Le Gouvernement a fait le choix de transmettre au Sénat le texte modifié par l'ensemble des amendements adoptés par l'Assemblée nationale.


* 24 Loi n° 2024-1188 du 20 décembre 2024, en particulier son article 4.

* 25 Dans leur article dit « article tuyau » (article 12 du présent PLFSS).

* 26 Selon lequel « le texte élaboré par la commission mixte peut être soumis par le Gouvernement pour approbation aux deux Assemblées ».

* 27 Cf. notamment Conseil constitutionnel, décisions n° 78-100 DC du 29 décembre 1978 ; n° 90-285 DC du 28 décembre 1990 ; n° 2000-433 DC du 27 juillet 2000.

* 28 Le recours à la procédure de la lettre rectificative a eu lieu, notamment, dans le cas du projet de loi relatif à l'engagement dans la vie locale et à la proximité de l'action publique (loi n° 2019-1461 du 27 décembre 2019) ; du projet de loi portant diverses dispositions d'adaptation au droit de l'Union européenne en matière économique et financière soumises respectivement au conseil des ministres du 18 mars et du 17 juin 2020 (loi n° 2020-1508 du 3 décembre 2020) ; du projet de loi relatif à la différenciation, la décentralisation, la déconcentration et portant diverses mesures de simplification de l'action publique locale (loi n° 2022-217 du 21 février 2022).

* 29 Loi organique relative à l'application des articles 34-1, 39 et 44 de la Constitution.

* 30 Selon l'article L.O. 111-4-1 précité, est jointe au PLFSS une annexe « comportant, pour les dispositions relevant du paragraphe 2 de la sous-section 1 de la section 1 du présent chapitre, les documents mentionnés aux dix derniers alinéas de l'article 8 de la loi organique n° 2009-403 du 15 avril 2009 relative à l'application des articles 34-1, 39 et 44 de la Constitution ».

* 31 « Les lois de financement de la sécurité sociale (LFSS) font l'objet d'exigences comparables à celles des projets de loi ordinaire pour leurs dispositions non exclusives.

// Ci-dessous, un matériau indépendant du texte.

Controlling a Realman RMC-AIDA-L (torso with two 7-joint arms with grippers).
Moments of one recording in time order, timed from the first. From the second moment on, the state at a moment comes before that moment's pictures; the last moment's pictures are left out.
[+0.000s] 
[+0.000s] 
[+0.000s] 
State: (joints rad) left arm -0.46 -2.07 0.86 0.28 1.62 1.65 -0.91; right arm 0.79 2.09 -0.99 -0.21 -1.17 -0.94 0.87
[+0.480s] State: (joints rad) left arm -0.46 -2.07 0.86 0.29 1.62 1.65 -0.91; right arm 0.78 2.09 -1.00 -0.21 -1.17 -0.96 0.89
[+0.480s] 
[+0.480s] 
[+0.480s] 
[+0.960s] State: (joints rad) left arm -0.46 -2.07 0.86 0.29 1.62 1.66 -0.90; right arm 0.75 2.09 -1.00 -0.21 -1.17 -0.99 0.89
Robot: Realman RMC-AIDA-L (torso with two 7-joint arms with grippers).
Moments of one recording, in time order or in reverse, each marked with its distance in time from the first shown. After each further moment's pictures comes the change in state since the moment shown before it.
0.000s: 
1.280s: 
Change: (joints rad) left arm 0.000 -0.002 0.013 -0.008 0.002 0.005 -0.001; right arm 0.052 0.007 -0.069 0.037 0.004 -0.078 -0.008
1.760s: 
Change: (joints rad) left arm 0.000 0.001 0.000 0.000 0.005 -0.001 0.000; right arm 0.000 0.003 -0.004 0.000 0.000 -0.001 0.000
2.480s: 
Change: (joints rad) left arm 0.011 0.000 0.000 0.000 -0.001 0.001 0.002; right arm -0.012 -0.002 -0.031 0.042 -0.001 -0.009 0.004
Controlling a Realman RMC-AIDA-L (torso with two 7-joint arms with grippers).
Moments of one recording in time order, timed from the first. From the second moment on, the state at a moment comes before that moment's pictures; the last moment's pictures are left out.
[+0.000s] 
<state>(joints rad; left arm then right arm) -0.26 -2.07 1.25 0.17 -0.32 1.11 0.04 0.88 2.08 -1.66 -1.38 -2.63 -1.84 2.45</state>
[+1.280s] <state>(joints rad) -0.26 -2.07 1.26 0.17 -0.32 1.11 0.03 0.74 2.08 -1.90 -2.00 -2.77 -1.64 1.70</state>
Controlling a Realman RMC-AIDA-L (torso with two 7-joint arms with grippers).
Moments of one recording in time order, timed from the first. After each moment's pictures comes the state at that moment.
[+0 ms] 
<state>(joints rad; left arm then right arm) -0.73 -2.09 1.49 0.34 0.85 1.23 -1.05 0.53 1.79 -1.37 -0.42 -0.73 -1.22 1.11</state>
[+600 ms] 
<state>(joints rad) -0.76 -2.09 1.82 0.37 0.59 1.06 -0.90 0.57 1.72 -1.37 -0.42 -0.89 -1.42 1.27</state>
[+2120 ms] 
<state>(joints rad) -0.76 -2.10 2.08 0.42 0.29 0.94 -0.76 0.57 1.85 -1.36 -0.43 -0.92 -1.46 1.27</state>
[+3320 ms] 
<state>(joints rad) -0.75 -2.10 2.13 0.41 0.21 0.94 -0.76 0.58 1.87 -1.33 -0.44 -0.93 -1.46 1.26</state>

La réalisation d'une étude d'impact est prévue à l'article L.O. 111-4-1 du code de la sécurité sociale (dont le 9° renvoie à l'article 8 de la loi organique du 15 avril 2009) et les études d'impact figurent à l'annexe 9 du PLFSS. L'évaluation ne porte que sur les dispositions relevant du domaine facultatif, tel que défini au V de l'article L.O. 111-3 du code la sécurité sociale » (circulaire du Premier ministre n° 6502/SG, 1er septembre 2025).

* 32 Source : Secrétariat général du Gouvernement, Conseil d'État, fiche 2.2.4. « Discussion parlementaire des projets de loi », in Guide de légistique (fiche 2.2.4. datée du 25 novembre 2024).